> TASK: A letter-for-letter copy of the listing is required, with no pictures in it.

> PROVIDED MATERIAL:
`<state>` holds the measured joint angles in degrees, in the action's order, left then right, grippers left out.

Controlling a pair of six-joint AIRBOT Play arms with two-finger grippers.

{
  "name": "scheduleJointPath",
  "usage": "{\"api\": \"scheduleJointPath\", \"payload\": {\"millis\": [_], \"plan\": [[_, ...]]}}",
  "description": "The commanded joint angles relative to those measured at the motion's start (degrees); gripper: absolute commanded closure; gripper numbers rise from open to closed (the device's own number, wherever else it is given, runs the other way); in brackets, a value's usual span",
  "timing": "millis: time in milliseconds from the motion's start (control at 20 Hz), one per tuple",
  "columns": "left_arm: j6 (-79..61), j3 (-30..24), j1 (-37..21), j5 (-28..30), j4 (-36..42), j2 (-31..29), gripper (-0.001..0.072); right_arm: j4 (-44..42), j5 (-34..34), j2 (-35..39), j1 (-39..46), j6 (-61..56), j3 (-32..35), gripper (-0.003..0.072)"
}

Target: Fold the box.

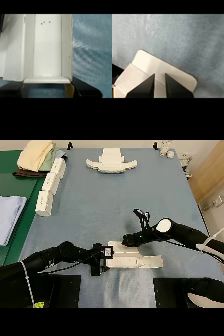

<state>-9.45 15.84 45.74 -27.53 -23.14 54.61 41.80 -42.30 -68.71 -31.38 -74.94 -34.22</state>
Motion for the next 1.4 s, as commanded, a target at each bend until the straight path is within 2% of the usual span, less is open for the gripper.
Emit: {"api": "scheduleJointPath", "payload": {"millis": [0, 250, 550, 750, 950, 1050, 1100, 1200, 1350], "plan": [[-0.13, 0.00, -0.02, -0.02, -0.04, -0.04, 0.0197, 0.92, -0.17, -1.70, -0.04, 0.63, -0.09, 0.0492], [-0.13, 0.00, 0.00, -0.02, -0.04, -0.02, 0.0197, 0.81, -1.03, 0.48, -0.04, 2.27, -0.13, 0.0493], [-0.13, 0.00, 0.00, -0.02, -0.04, -0.04, 0.0197, 1.42, -4.00, 16.04, -0.04, 6.67, -0.11, 0.0493], [-0.13, 0.00, 0.00, -0.02, -0.04, -0.02, 0.0197, 9.46, -12.98, 28.85, -0.07, 9.40, -0.09, 0.0493], [-0.13, 0.00, 0.00, -0.02, -0.04, -0.04, 0.0197, 20.04, -27.34, 37.20, -0.04, 15.63, 0.76, 0.0478], [-0.13, 0.00, 0.00, -0.02, -0.04, -0.04, 0.0197, 24.98, -30.84, 38.45, -0.11, 15.65, 2.97, 0.0206], [-0.13, 0.00, 0.00, -0.02, -0.04, -0.04, 0.0197, 27.21, -30.77, 38.45, -0.17, 16.02, 4.50, 0.0194], [-0.13, 0.00, 0.00, -0.02, -0.04, -0.04, 0.0197, 30.64, -28.96, 37.73, -0.17, 23.17, 8.41, 0.0104], [-0.13, 0.00, 0.00, -0.02, -0.04, -0.04, 0.0197, 33.18, -23.61, 36.48, -2.34, 34.62, 12.98, 0.0080]]}}
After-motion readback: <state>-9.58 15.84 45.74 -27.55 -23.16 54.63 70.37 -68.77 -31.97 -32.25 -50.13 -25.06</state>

> ANSWER TO THIS TASK:
`<state>` holds the measured joint angles in degrees, in the action's order, left then right, grippers left out.

Controlling a pair of six-joint AIRBOT Play arms with two-finger grippers.

{
  "name": "scheduleJointPath",
  "usage": "{\"api\": \"scheduleJointPath\", \"payload\": {\"millis\": [_], \"plan\": [[_, ...]]}}",
  "description": "The commanded joint angles relative to those measured at the motion's start (degrees); gripper: absolute commanded closure; gripper numbers rise from open to closed (the device's own number, wherever else it is given, runs the other way); in brackets, a value's usual span",
  "timing": "millis: time in milliseconds from the motion's start (control at 20 Hz), one per tuple",
  "columns": "left_arm: j6 (-79..61), j3 (-30..24), j1 (-37..21), j5 (-28..30), j4 (-36..42), j2 (-31..29), gripper (-0.001..0.072); right_arm: j4 (-44..42), j5 (-34..34), j2 (-35..39), j1 (-39..46), j6 (-61..56), j3 (-32..35), gripper (-0.003..0.072)"
}

Target: Fold the box.


<state>-9.45 15.84 45.74 -27.53 -23.14 54.61 41.80 -42.30 -68.71 -31.38 -74.94 -34.22</state>
Motion for the next 1.4 s, as commanded, a target at each bend until the straight path is within 2% of the usual span, less is open for the gripper.
Emit: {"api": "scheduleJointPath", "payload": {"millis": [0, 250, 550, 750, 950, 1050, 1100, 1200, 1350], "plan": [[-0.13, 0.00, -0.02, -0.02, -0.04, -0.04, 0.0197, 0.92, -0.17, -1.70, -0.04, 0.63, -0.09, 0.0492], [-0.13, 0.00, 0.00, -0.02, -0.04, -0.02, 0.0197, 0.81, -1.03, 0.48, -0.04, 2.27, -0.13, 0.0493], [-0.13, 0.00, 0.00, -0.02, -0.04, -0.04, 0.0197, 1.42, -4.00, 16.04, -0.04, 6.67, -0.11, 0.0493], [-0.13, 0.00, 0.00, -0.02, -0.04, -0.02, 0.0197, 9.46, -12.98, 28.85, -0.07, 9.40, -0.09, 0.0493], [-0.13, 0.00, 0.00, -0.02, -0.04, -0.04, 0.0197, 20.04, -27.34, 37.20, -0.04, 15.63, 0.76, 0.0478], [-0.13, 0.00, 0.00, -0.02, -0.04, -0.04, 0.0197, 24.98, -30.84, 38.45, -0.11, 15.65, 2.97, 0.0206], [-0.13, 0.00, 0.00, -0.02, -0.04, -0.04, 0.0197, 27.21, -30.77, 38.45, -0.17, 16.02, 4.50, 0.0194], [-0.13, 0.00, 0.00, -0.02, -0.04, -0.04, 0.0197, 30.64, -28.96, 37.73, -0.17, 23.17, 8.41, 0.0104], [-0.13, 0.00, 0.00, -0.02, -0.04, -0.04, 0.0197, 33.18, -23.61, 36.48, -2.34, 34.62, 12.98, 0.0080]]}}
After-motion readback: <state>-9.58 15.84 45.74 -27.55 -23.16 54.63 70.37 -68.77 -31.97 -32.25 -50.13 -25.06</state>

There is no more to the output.